The action space for a autonomous agent is the range of possilbe actions at any time. The gamecube controller is the primary input for Melee, so that will be the primary basis for action space. However, the gamecube controller is composed of two analog control sticks (8 bits on two axes), two analog triggers (8 bits), and twelve distinct digital buttons. This gives a total of ~1 billion input combinations. It would be impossible for a human to learn 1 billion disinct inputs. Similarly, while a computer can enumerate all 1 billion and input them precisely, asking a computer to map 1 billion possible inputs to any number of possible observations is just not feasible. Many buttons on the controller are redundant, and many inputs do nothing in melee, so those can automatically be eliminated.
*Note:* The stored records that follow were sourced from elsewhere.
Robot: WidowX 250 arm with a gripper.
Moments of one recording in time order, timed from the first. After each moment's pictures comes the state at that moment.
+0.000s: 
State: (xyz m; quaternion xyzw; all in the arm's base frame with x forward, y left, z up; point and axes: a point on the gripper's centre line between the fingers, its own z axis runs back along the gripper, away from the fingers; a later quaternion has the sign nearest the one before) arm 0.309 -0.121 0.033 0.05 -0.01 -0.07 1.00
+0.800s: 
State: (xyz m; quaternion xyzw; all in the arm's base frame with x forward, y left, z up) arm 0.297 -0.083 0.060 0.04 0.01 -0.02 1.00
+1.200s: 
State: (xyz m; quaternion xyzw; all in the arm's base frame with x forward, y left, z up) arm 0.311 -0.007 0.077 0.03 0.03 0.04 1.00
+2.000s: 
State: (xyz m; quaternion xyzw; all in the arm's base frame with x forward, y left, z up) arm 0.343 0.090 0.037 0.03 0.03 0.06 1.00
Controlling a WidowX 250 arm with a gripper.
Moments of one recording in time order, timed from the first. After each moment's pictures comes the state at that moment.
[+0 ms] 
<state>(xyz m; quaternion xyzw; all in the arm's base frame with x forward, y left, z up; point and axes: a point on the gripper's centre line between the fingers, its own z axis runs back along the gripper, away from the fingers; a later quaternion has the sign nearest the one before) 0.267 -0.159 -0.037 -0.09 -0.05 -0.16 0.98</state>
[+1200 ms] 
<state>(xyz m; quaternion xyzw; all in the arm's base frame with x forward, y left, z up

An input on the control stick as well as one button is the most that will ever be needed, so in the end there will be 9 primary control stick positions (this accomodates the vast majority of necessary actions) and 4 required buttons, as well as a no-action button, for a grand total of 37 actions.

The action space for the gamecube controller. Redundant buttons are excluded. Only the 9 primary stick positions are used for simplicity.

Observation Space

Melee has an absolutely massive observation space. Positional data is given by floating point coordinates for characters but also stage bounds. It is also important to keep track of the damage for the opponent but also the agent’s own damage. LibMelee allows the agent to read the current action state for itself and the opponent.